📖

What is Context Window?

A context window is the maximum amount of text, measured in tokens, that a large language model can process in a single interaction. It determines how much input and output the model can consider at once, including the user's prompt, any attached documents, prior conversation history, and the model's own generated response.

A context window is the maximum amount of text, measured in tokens, that a large language model (LLM) can process in a single interaction. It defines the total span of information the model can attend to at one time, including the user's prompt, any attached documents, prior conversation history, and the model's own generated response. When a conversation or document exceeds the context window, earlier content is typically truncated or dropped, which can cause the model to "forget" details it was given just moments earlier.

How a context window works

Before text reaches an LLM, it is broken into tokens, the small chunks (roughly words or word pieces) the model actually reads. The context window is the fixed budget of tokens the model can hold in its working memory at once. If a model advertises a 128,000-token context window, then everything — system instructions, retrieved documents, the full chat history, and the reply being generated — must fit inside that 128,000-token envelope.

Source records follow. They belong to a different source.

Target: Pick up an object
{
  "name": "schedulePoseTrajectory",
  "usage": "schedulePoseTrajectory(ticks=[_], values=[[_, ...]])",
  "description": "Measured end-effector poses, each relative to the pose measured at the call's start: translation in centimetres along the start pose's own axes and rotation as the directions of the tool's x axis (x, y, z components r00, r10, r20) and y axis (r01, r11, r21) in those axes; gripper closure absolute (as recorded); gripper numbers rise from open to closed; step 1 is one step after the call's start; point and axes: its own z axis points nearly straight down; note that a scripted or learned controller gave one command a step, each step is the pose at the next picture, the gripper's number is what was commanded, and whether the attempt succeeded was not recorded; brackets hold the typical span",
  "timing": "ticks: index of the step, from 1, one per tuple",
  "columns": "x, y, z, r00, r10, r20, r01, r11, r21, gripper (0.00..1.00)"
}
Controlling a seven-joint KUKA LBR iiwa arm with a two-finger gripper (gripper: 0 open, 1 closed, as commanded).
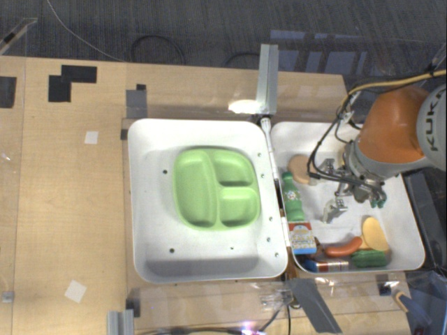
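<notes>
Objects for picking crowd the right bin [412, 218]: the gripper [335, 209] hangs over its bare white middle, touching none of them, and whether it is spread or closed cannot be told. Left of it a green bottle [292, 199] lies along the dividing wall, a small carton [302, 237] below it and a tan round piece [300, 168] above. Toward the near rim sit a yellow piece [374, 233], a red sausage shape [342, 246] and a green one [368, 259]. Next door, the left bin [150, 208] holds a green divided tray [215, 187] with open floor around it.
</notes>
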Motion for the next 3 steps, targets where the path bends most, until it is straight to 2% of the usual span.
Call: schedulePoseTrajectory(ticks=[1, 2, 3], values=[[-0.4, -5.0, -4.0, 0.990, -0.141, -0.003, 0.141, 0.990, 0.001, 0.00], [2.6, -3.2, -0.1, 0.944, -0.331, 0.000, 0.331, 0.944, 0.002, 0.00], [-4.7, -0.1, 0.2, 0.913, -0.408, 0.001, 0.408, 0.913, -0.003, 0.00]])
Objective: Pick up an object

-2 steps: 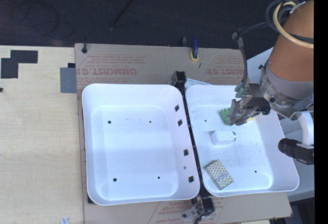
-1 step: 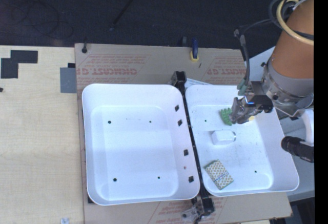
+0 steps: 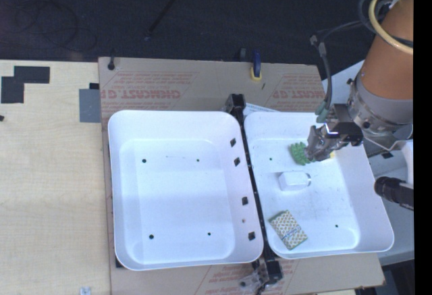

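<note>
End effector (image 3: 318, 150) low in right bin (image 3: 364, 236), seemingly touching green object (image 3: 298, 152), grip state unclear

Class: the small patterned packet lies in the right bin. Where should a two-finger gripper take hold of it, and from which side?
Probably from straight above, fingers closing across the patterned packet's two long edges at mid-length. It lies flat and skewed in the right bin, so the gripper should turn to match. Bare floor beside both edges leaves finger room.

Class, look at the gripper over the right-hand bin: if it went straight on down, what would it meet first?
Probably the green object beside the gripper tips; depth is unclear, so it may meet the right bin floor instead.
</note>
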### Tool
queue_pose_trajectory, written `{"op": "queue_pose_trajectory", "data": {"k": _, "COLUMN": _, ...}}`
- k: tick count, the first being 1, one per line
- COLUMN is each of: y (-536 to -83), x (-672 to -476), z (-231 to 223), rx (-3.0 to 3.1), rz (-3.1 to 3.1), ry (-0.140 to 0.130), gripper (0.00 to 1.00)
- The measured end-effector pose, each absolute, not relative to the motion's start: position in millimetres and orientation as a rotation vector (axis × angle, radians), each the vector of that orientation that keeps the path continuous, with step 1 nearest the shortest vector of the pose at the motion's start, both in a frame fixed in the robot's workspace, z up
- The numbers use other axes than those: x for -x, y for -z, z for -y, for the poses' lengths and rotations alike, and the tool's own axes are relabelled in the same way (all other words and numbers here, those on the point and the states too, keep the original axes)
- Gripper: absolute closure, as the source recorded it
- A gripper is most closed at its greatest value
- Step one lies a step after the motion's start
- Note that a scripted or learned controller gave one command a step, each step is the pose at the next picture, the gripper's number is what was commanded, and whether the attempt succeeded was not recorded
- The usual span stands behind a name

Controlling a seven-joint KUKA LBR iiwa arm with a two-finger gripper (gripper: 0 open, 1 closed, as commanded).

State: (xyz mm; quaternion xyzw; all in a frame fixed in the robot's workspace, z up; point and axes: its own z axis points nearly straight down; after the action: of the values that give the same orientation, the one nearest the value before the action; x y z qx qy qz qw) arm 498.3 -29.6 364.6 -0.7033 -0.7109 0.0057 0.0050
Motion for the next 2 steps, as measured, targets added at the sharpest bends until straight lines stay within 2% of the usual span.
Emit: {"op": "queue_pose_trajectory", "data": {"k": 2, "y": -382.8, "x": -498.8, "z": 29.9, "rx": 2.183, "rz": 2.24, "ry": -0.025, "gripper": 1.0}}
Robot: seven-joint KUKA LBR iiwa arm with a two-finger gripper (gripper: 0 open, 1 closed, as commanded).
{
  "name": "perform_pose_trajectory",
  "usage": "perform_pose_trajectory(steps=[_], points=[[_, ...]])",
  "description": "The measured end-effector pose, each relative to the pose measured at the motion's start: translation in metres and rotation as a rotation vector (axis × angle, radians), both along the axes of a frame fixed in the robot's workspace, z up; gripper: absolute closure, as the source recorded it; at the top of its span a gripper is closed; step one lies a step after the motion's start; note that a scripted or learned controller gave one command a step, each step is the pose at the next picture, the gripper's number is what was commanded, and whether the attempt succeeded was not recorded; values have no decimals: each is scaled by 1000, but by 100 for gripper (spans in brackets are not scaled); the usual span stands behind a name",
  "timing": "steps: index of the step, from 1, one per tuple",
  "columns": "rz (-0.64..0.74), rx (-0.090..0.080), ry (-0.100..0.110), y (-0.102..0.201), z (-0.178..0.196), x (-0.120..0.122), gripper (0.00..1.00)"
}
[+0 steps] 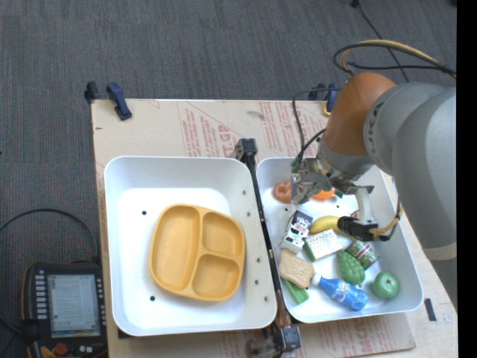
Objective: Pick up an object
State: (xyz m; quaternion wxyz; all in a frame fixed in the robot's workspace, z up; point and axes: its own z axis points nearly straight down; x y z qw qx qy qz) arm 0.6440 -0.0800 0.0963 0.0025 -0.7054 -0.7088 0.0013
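Grey arm with orange band hangs over right white bin (406,274), its gripper (307,187) low at the bin's rear beside orange ring-shaped toy (282,192), the likely target. Jaws' opening cannot be told. Yellow compartment tray (197,252) occupies left bin.

This looks like a robot lab. A big grey arm (402,140) with loose cables works over a plywood board (179,129) fixed with blue clamps (118,100). Two white bins (119,200) sit on it. A control pendant (63,304) with a screen lies on the grey carpet (186,36).
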Motion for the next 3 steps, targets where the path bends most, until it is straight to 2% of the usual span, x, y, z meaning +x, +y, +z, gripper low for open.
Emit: perform_pose_trajectory(steps=[1,2,3], points=[[0,0,0,0,0,0,0],[1,1,2,0,9,0,100],[1,1,2,0,9,0,0]])
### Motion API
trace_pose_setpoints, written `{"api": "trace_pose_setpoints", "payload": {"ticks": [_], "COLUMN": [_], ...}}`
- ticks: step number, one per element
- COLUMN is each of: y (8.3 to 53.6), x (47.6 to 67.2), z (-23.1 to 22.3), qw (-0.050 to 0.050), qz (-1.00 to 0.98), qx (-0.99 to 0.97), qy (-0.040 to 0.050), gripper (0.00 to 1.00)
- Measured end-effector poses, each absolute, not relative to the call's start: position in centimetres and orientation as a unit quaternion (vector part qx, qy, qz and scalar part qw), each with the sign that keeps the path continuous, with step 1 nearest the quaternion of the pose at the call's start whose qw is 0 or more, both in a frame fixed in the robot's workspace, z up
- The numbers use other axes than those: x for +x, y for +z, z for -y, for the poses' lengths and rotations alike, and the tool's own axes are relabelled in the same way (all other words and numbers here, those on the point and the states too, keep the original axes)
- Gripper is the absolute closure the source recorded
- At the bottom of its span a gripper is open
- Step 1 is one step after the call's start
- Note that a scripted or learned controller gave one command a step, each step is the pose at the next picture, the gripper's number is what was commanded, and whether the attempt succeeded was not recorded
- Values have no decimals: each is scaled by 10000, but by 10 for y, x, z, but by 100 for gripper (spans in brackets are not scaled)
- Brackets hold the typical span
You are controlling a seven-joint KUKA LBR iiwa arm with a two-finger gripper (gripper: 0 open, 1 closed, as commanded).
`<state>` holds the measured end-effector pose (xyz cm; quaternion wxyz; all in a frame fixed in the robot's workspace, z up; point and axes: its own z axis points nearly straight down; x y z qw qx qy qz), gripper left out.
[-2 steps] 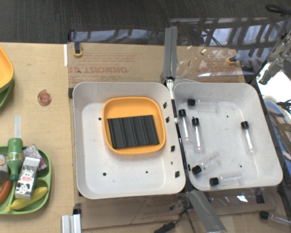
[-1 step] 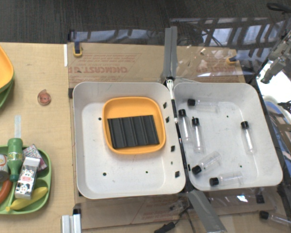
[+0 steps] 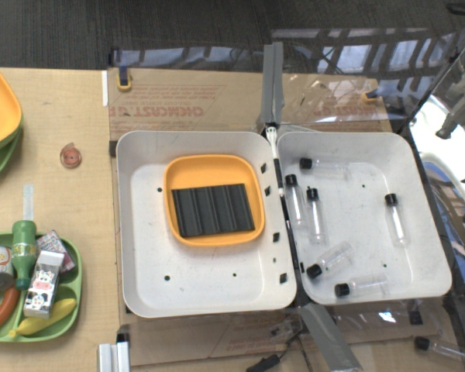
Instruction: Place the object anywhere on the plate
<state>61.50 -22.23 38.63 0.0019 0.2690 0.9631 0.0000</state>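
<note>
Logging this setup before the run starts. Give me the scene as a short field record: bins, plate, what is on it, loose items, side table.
left bin: holds an orange plate
on plate: dark ribbed rectangular block, lying flat
right bin: six clear tubes with black caps, scattered, e.g. one near the right wall and one at the front
tubes on plate: none
wooden table, left: green tray of toy food, including a green bottle; orange dish at the edge
</note>
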Motion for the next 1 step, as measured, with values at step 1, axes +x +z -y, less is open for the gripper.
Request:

Internally, the model uses a mechanism called attention to weigh the relationships between every token in that window. Because every token attends to every other token, the compute and memory cost grows roughly with the square of the window size, which is why expanding the context window is an active area of research. Practical effects show up quickly: a 200,000-token "needle in a haystack" test, where a specific fact is buried in a long document, reveals whether the model can still recall that fact when asked about it later in the prompt.

Why it matters

The context window is the single most important constraint on what an LLM can do in a given turn. A small window forces users to chunk long documents, summarize earlier sections, or rely on retrieval-augmented generation (RAG) to feed in only the most relevant passages. A larger window lets a model ingest whole codebases, long legal contracts, full transcripts, or hours of conversation without losing track of earlier details.

For developers, the window size shapes architecture decisions: how retrieval pipelines are built, how chat memory is managed, and how prompts are designed to stay under the limit. For end users, it is the difference between pasting a chapter into a chatbot and pasting an entire book — and whether the model can still answer a question about page three by the time it reaches page fifty.

Key types and current sizes

  • Short context (2K–8K tokens): the early generation of consumer LLMs, roughly the length of a long email or a few pages of prose.
  • Standard context (32K–128K tokens): common in modern frontier models, enough to hold a full novel, a moderate codebase, or a long meeting transcript.
  • Long context (200K–1M+ tokens): newer "long-context" models that can ingest entire books, multi-file repositories, or multi-hour conversations in one pass.
  • Effective vs. advertised context: the advertised window is the maximum input size, while the effective window is the portion over which the model reliably retrieves and reasons about information. Independent benchmarks often show the effective window is smaller than the advertised one.

Context windows have expanded dramatically since 2023, but bigger is not always better: longer windows cost more memory, run more slowly, and can dilute the model's focus. For most tasks, choosing a model with a context window that comfortably fits the input is more useful than chasing the largest number on the spec sheet.

Frequently Asked Questions

What happens when input exceeds the context window?
When input exceeds the context window, the model cannot see the excess text. Most APIs and chat interfaces handle this by truncating from the beginning or middle of the input, so the earliest content is lost first. Some systems use summarization or retrieval to compress earlier parts of the conversation so the most recent information still fits.
How many words fit in a context window?
As a rough rule of thumb, one token is about three-quarters of an English word, so a 100,000-token window holds roughly 75,000 words — close to the length of a typical novel. Code and other languages tokenize differently and may consume more tokens per character.
Does a larger context window make a model smarter?
Not necessarily. A larger window lets a model consider more information at once, but reasoning quality, training, and the model's effective recall still matter. Independent tests such as the "needle in a haystack" benchmark often find that models retrieve information less reliably near the edges of very long windows than in the middle.
How is context window different from memory in a chatbot?
The context window is the model's working memory for a single request, while chatbot "memory" usually refers to features that store facts across sessions and inject them into the prompt. Anything stored externally only counts toward the context window when it is actually included in the current prompt.